Problem statement :: Every line in the records below between the one holding "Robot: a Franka" and the one holding "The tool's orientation", inclusive, is to be set down exactly; all other lines are to be left out.

Record extracts ::
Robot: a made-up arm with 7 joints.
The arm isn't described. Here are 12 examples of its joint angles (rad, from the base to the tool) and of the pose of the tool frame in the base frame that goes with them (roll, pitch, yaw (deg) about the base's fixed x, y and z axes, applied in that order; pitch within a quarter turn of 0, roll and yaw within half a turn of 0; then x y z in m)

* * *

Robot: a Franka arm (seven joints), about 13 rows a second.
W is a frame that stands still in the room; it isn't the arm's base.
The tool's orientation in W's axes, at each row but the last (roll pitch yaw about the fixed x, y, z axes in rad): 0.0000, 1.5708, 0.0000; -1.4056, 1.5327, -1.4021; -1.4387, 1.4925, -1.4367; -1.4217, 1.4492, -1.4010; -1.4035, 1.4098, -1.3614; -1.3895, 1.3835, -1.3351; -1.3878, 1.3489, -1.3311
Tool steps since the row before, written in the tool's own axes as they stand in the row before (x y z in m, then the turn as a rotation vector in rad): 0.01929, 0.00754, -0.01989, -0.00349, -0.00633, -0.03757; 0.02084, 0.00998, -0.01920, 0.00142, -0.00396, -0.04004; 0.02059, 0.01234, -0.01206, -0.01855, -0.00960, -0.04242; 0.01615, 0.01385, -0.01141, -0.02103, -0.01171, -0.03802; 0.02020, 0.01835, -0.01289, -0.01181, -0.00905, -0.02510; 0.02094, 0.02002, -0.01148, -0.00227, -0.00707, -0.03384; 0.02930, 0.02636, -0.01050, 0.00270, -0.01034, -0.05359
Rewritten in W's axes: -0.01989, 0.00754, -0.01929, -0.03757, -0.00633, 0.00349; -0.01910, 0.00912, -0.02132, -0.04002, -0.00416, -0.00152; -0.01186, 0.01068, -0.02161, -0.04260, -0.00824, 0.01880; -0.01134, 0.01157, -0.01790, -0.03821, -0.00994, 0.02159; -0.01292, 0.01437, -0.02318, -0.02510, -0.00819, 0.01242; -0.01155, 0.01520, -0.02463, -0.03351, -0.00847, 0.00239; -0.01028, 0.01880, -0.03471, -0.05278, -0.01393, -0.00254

Written answer ::
Robot: a Franka arm (seven joints), about 13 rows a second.
W is a frame that stands still in the room; it isn't the arm's base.
The tool's orientation in W's axes, at each row but the last (roll pitch yaw about the fixed x, y, z axes in rad): 0.0000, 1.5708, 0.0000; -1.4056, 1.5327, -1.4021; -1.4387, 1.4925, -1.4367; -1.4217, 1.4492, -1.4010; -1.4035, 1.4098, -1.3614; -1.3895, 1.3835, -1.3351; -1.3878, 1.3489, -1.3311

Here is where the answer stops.